A. There are several different ways of solving two equations with two variables. This page will focus on only two ways:
1. Substitution Method
2. Elimination Method
B. Substitution Method
1. This method works under the assumption that you can solve for one variable (in terms of another) and plug this value into the other equation and solve.
Ex [1] If 2x + y = 5 and 3x + 2y = 9, then x = ___.
a. In this problem, the 1st equation has a single 'y' so we can solve for y and get y = 5 - 2x. Now we can substitute this value into the 2nd equation.
b. Doing so gives 3x + 2(5 - 2x) = 9. Now we have an equation with one variable so we can solve for x. This yields: 3x + 10 - 4x = 9 or x = 1.
c. The answer is 1. If the problem had wanted the y-value, you substitute x =1 for one of the equations and solve for x. 2(1) + y = 5. So y = 3.
C. Elimination Method
1. To use this method, you will have to "eliminate" one of the variables by adding the equations together. Sometimes you have to multiply one equation by a constant to get the same coefficient (but they must have opposite signs) so they will cancel each other out.
Ex [1] If 3x + 2y = 4 and -6x + 3y = 6, then y = ___.
a. In this equation, we can eliminate the x variable if we multiply the first equation by 2 and add it to the second equation.

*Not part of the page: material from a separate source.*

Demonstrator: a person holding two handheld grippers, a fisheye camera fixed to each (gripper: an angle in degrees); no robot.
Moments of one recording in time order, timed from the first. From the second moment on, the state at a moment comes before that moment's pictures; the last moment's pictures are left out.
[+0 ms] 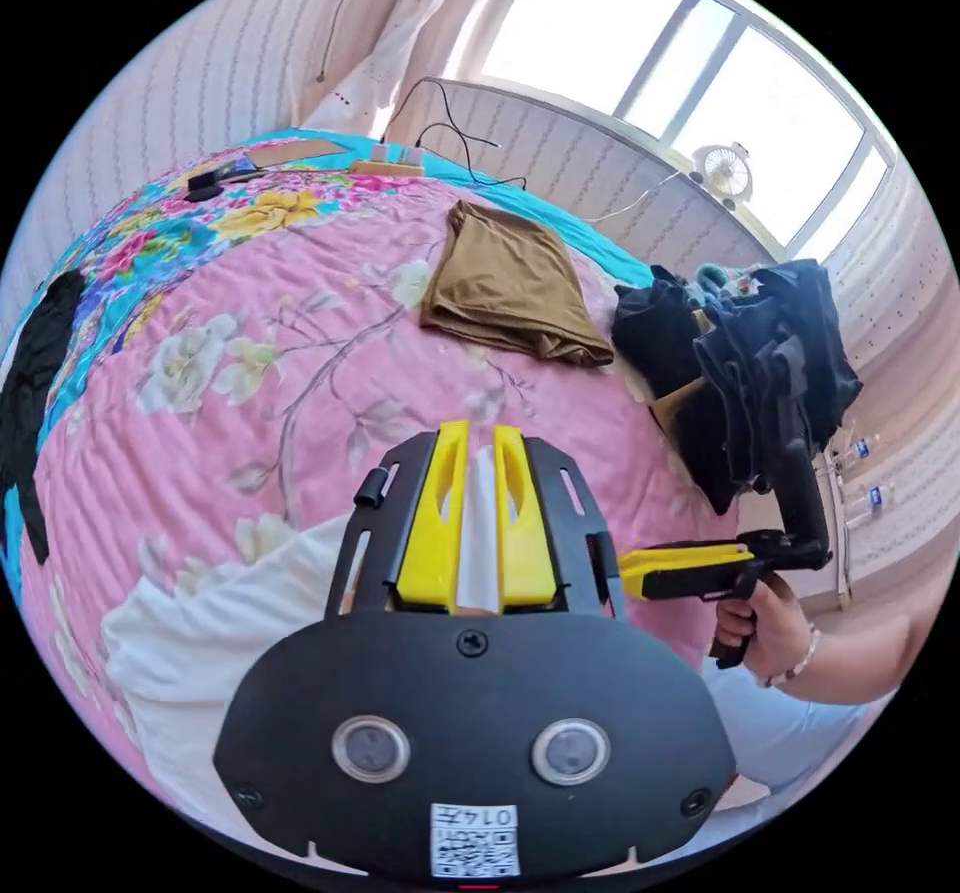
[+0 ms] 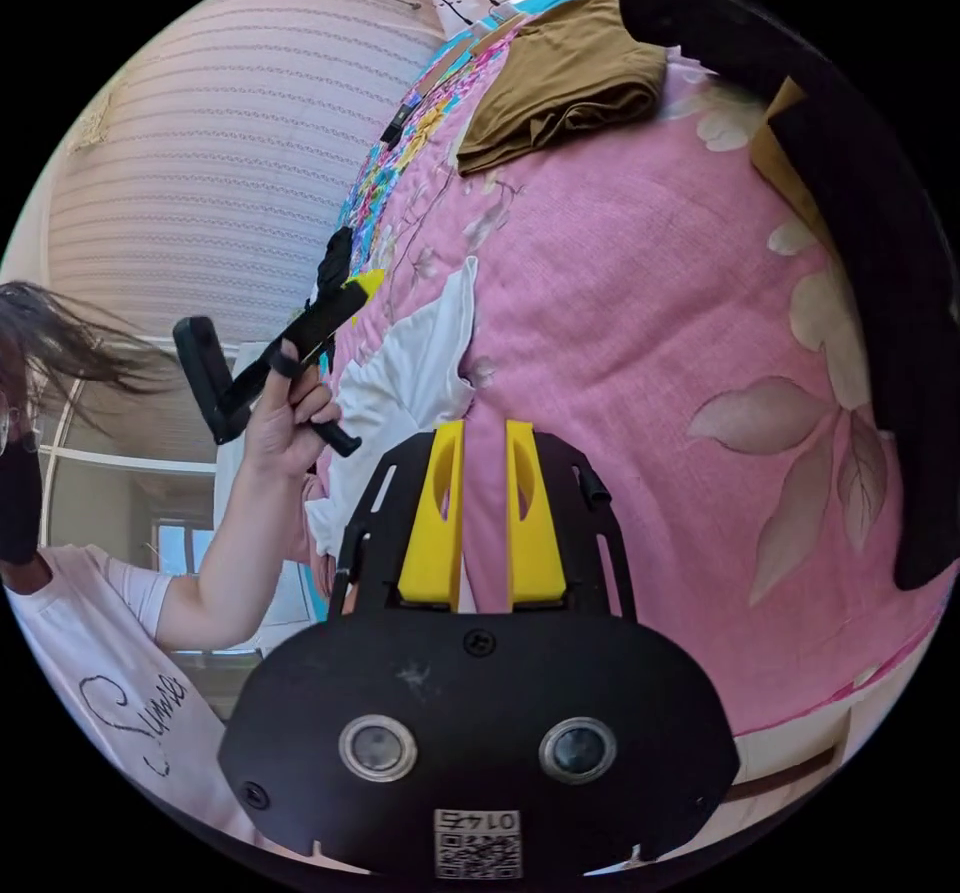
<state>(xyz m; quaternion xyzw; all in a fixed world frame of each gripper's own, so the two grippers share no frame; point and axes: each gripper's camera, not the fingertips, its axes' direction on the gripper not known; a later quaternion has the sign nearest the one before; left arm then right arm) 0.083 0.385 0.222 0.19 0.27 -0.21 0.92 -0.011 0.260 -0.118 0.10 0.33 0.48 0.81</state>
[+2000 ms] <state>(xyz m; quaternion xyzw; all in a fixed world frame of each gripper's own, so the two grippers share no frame) 0.022 0.721 0.224 0.18 0.30 -0.47 0.81 -0.046 0.186 0.003 -0.22 0.30 0.26 0.89</state>
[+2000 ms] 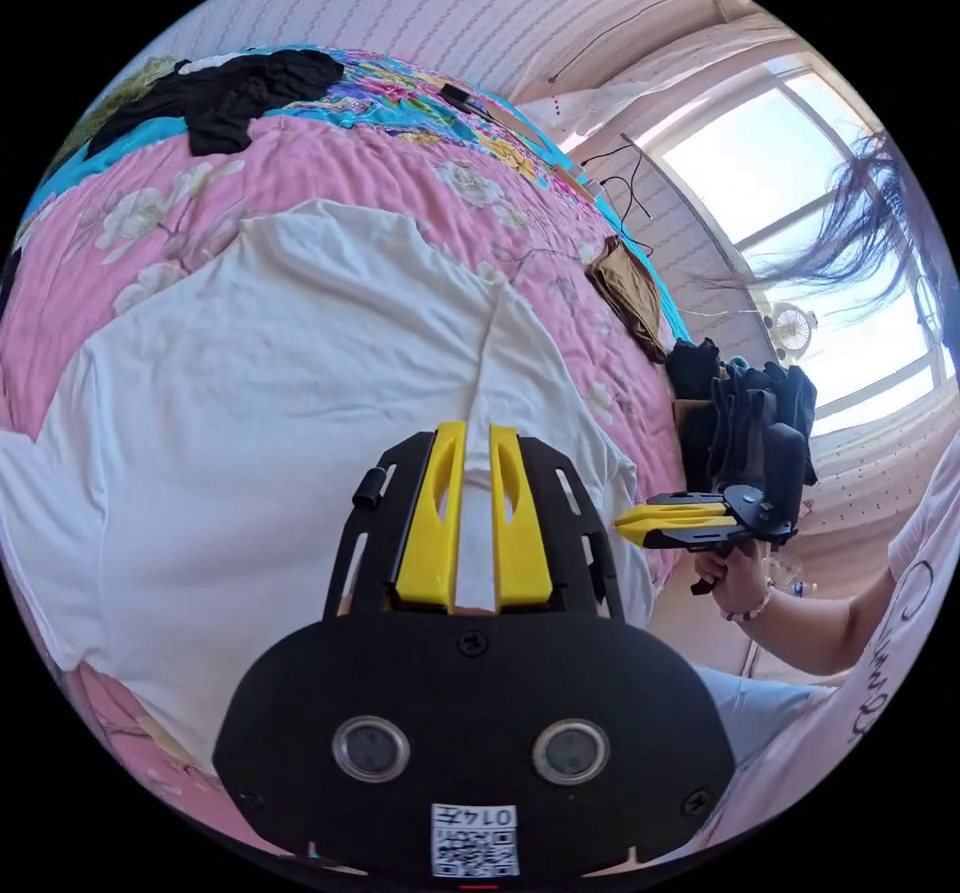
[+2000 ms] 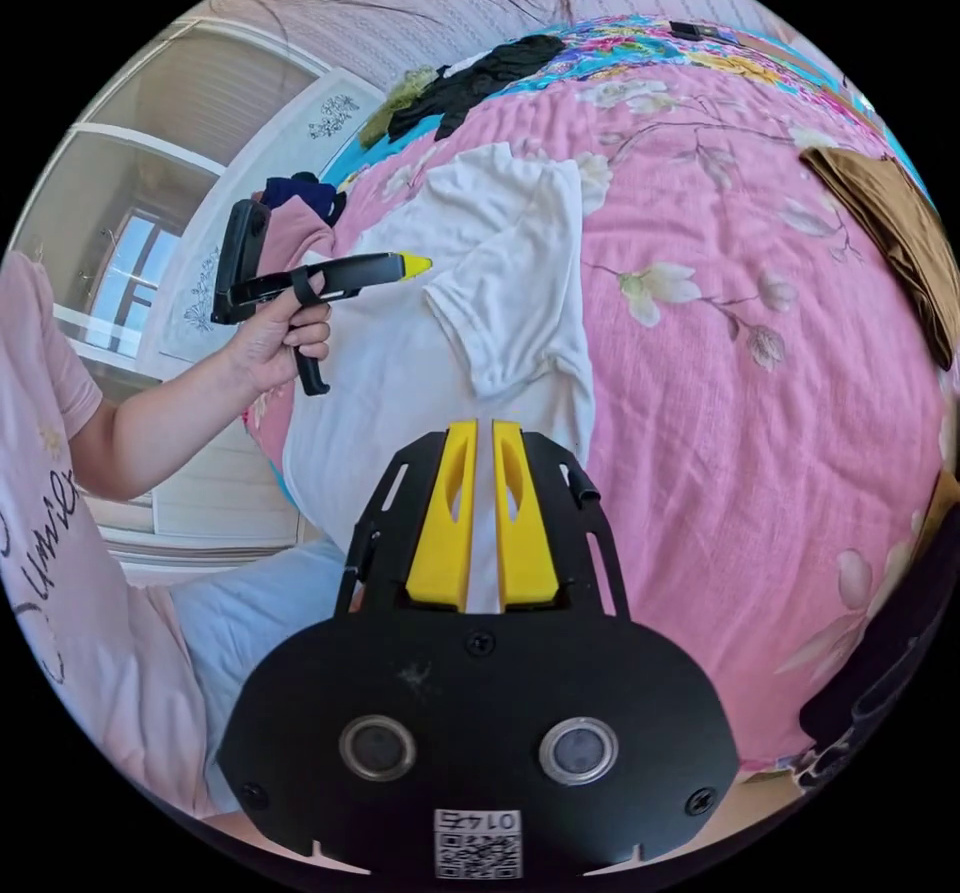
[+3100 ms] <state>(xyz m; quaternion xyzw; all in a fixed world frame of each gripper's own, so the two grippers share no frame) -0.026 1.086 0.097 0.15 0.09 -0.76 0.63 0.038 -0.101 0.360 -0.33 0.11 0.09 0.93</state>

b. So multiplying the 1st equation by 2 gives: 6x + 4y = 8. Now we can add the two equations together and get 7y = 14 or y = 2.
c. The answer is 2. If the question had asked for the x value we could plug y=2 into one of the equations and solve for x. 3x + 2(2) = 4 or 3x = 0 or x = 0.
D. Sometimes the problem can be solved much easier if the 2nd equation is a multiple of the first.
Ex [1] If 2x - 3y = 4 then 6x - 9y = ______
a. This problem is a little different from the ones above, but is much easier. If you notice the 2nd equation is 3 times the 1st. That means the answer is 3 x 4 or 12.